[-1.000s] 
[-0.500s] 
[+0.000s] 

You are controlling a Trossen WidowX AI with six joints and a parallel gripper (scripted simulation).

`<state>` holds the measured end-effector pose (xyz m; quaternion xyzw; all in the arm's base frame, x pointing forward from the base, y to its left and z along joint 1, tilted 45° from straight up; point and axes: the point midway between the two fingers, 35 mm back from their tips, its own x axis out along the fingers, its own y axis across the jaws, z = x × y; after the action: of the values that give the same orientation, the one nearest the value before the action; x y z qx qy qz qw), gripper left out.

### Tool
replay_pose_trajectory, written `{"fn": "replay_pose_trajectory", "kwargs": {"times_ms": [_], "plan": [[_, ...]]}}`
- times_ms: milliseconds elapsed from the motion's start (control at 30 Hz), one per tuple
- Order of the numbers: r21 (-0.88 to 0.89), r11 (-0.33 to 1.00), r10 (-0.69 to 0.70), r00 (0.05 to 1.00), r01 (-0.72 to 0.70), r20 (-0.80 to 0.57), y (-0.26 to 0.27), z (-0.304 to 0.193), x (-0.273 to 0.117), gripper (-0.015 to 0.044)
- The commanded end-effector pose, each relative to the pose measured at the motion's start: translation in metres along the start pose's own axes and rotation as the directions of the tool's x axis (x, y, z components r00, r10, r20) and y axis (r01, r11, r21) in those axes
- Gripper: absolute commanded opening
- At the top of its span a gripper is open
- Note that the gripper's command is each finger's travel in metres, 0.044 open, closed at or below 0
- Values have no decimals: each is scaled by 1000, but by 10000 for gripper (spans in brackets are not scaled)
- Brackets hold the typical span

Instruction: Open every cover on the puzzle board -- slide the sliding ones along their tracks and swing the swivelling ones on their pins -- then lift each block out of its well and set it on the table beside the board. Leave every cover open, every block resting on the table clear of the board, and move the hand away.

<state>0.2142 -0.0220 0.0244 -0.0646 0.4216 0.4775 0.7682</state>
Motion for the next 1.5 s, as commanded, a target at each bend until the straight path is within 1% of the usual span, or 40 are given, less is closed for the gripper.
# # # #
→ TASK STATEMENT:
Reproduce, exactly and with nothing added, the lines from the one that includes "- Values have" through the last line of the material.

→ SOLUTION TO THE PROBLEM:
- Values have no decimals: each is scaled by 1000, but by 10000 for gripper (spans in brackets are not scaled)
- Brackets hold the typical span

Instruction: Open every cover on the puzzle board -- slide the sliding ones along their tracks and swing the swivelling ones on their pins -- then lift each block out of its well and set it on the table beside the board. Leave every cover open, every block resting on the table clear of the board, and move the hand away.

<state>0.2142 -0.0220 0.0244 -0.0646 0.4216 0.4775 0.7682</state>
Motion for the next 1.5 s, as commanded, a target at each bend until the straight path is within 1% of the usual span, or 40 are given, less is closed for the gripper.

What has been written completes the answer.